The origins of the church can be found in the fresco currently preserved above the altar, by an unknown author. It depicts Christ crucified between Saint Francis of Assisi and Saint Catherine of Siena; in the background, you can see the Vigevano skyline. Popular legend considers this painting to be miraculous because, although it has never been restored, it still retains colors as vivid as originally. This fresco probably belonged to an aedicule against the wall of an ancient palace. Popular devotion to the painting grew steadily, until a chapel was built in 1652.

In 1679, the chapel became an oratory and was sold to the protempore parish priest of the Parish of San Cristoforo. It was precisely because it became private property that it was not demolished during the Napoleonic suppressions, which instead happened to many other churches in Vigevano.

Already considered for decades too small to accommodate all the faithful, in 1749 it was decided to expand and enrich it, starting the works that lasted until 1763, with the Baroque style construction visible today. In 1806 the parish was evicted from the church of San Cristoforo and later transferred to San Pietro Martire. Despite this, Christ's church continued to remain open. The construction of the annexed rooms took place in 1818; these were inhabited by a hermit until the mid-twentieth century. After the demolition of the church of San Cristoforo by Napoleon, the baroque altar and one of the three bells reached the church of Christ from it. The latter, dated 1690 and dedicated to the Holy Trinity, is still functioning and is the middle bell of the small three-bell concert present on the bell tower on the side of the facade. It is the oldest bell in the city after the cleft bell of the Bramante Tower.

Left to slow abandonment starting in 1960, the church underwent restoration by the FAI between 1992 and 1995. During this restoration, the red columns were repainted black, as that would have been the original color. Subsequently, the annexed rooms and the garden were also restored by local associations.

The paired columns and the folders bearing inscriptions on the Passion are black. Lime painted with pointed motifs forms a crown of thorns, from which the hemispherical volume of the dome detaches. The latter is decorated with little angels in relief, white on blue backgrounds, and, at the top, by a frescoed angelic concert.

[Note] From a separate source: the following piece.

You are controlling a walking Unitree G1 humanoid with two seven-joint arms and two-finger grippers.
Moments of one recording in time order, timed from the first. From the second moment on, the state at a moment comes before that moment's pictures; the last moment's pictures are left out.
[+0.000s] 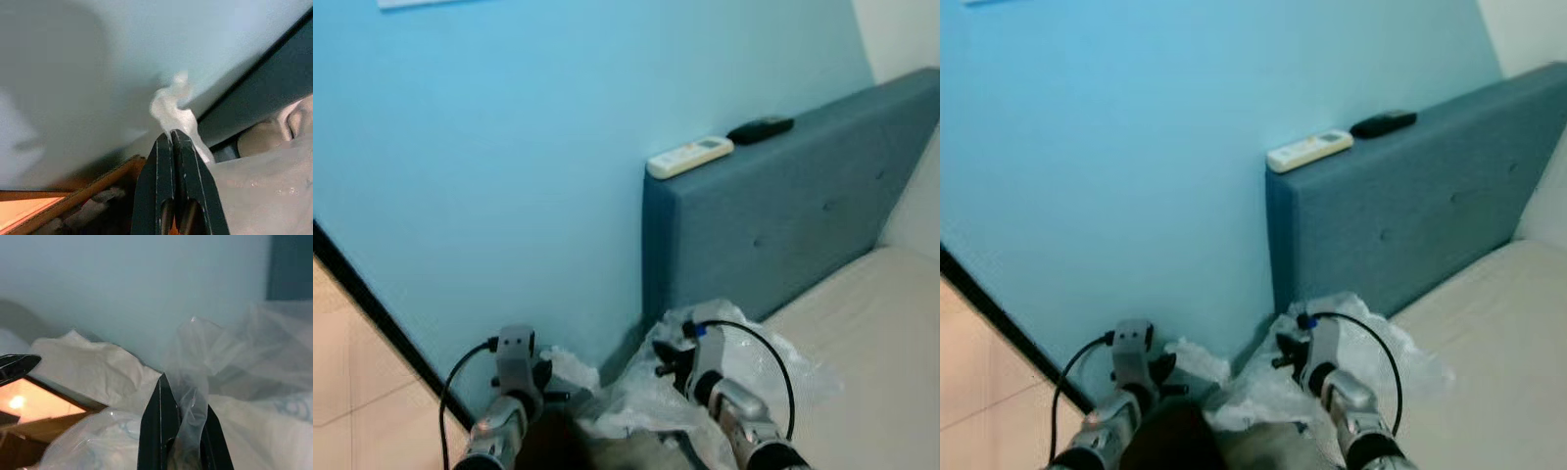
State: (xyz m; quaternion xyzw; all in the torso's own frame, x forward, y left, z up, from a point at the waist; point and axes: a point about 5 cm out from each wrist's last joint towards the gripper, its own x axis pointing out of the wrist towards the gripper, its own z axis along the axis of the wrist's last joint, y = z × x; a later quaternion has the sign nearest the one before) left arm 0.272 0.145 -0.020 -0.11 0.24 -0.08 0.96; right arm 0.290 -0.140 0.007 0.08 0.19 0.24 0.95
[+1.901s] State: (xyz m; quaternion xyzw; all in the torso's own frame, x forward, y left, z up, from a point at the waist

The building has a significant height due to the impossibility of opening windows on the walls, which required the inclusion of a very large lantern. The entrance front is marked by two giant-order pilasters surmounted by a triangular tympanum; To support the octagonal tiled roof there are short pillars resting on the perimeter walls, which leave the volume of the dome free and visible. The marble altar, from the eighteenth century like the sacristy, demonstrates the continuity of use of the oratory.